The 2001 season was still rough for the Storm, but with Jackson’s leadership, the franchise was able to build a solid foundation for later years. At the end of the season, the Storm was still lacking a consistent point guard. So, Sue Bird was drafted for the 2002 season, further solidifying the team’s roster of skilled players.
In 2003, the Stormed hired Anne Donovan as their new coach. In spite of amazing performances by Jackson, who won the WNBA Most Valuable Player award, the team was unable to make it to the playoffs. This was largely due to the fact that Bird was injured for the majority of the season.
Picking it Up
After three rough seasons, the Storm was undoubtedly ready to turn things around. The team was finally able to post a winning record of twenty wins and fourteen losses, a franchise best. This great record brought them to the playoffs, where they squared off against the Minnesota Lynx, sweeping them in the first round.

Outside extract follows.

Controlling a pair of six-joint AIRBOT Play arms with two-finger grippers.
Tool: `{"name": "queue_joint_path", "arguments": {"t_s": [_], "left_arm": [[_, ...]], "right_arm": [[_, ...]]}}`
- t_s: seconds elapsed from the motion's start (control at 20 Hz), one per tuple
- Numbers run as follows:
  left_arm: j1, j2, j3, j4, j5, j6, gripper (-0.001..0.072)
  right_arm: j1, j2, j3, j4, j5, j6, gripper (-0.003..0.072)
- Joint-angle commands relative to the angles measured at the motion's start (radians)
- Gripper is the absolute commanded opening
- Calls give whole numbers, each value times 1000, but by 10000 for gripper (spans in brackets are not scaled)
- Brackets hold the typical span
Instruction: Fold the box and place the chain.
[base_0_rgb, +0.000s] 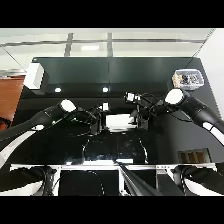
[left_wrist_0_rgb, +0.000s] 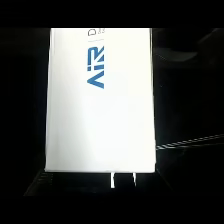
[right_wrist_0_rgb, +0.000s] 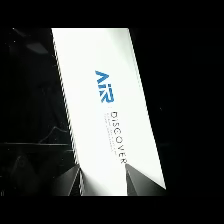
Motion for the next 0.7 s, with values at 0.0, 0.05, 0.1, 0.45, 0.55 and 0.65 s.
{"name": "queue_joint_path", "arguments": {"t_s": [0.0, 0.05, 0.1, 0.45, 0.55, 0.65], "left_arm": [[0, 0, 0, 0, 1, -1, 415], [0, 0, 0, 0, 2, -1, 415], [0, 0, 0, 0, 2, -1, 415], [0, 0, 0, 0, 1, -1, 415], [0, 0, 0, 0, 1, -1, 415], [0, 0, 0, 0, 1, -1, 415]], "right_arm": [[0, 14, 12, 12, 24, 38, 318], [0, 26, 18, 16, 24, 64, 318], [0, 40, 23, 15, 27, 89, 318], [-58, 114, 9, 48, 101, 552, 14], [-120, 112, -41, 198, 151, 647, 12], [-175, 95, -85, 404, 215, 654, 13]]}}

In the second round, the Storm faced the Sacramento Monarchs. Though the Monarchs presented more of a challenge than the Lynx, the Storm was still victorious, winning two games to one. The next games were momentous for the Seattle Storm. The WNBA finals were a place the Storm had only dreamt about for the last four years, and in 2004 they were finally there.
In the finals, they faced the Connecticut Sun, who were certainly the most formidable opponent the Storm had seen that season. Still, they defeated the Sun two games to one, becoming for the first time in their history, the WNBA champions. This win also made Coach Anne Donovan the first female coach to ever lead a team to victory in the WNBA.
From 2005 to 2009, the Storm continued to contend for the WNBA championship tournament. However, in those four seasons they were unable to capture the championship again. This was due to some major roster changes, including the loss of Tully Bevilaqua and Sheri Sam in 2005, and the resignation of Anne Donovan in 2007.
In spite of a rough yet relatively successful four years, the Storm came out incredibly strong for the 2010 season. They were posted an amazing record of 28 wins and only 6 losses, a complete reversal from where they were at the team’s inception. Further, they posted an at home record of 17-0, the highest in WNBA history.
Then, in the playoffs, they swept each round, to again clinch the championship. This made them the first team in Seattle’s history to win two league titles.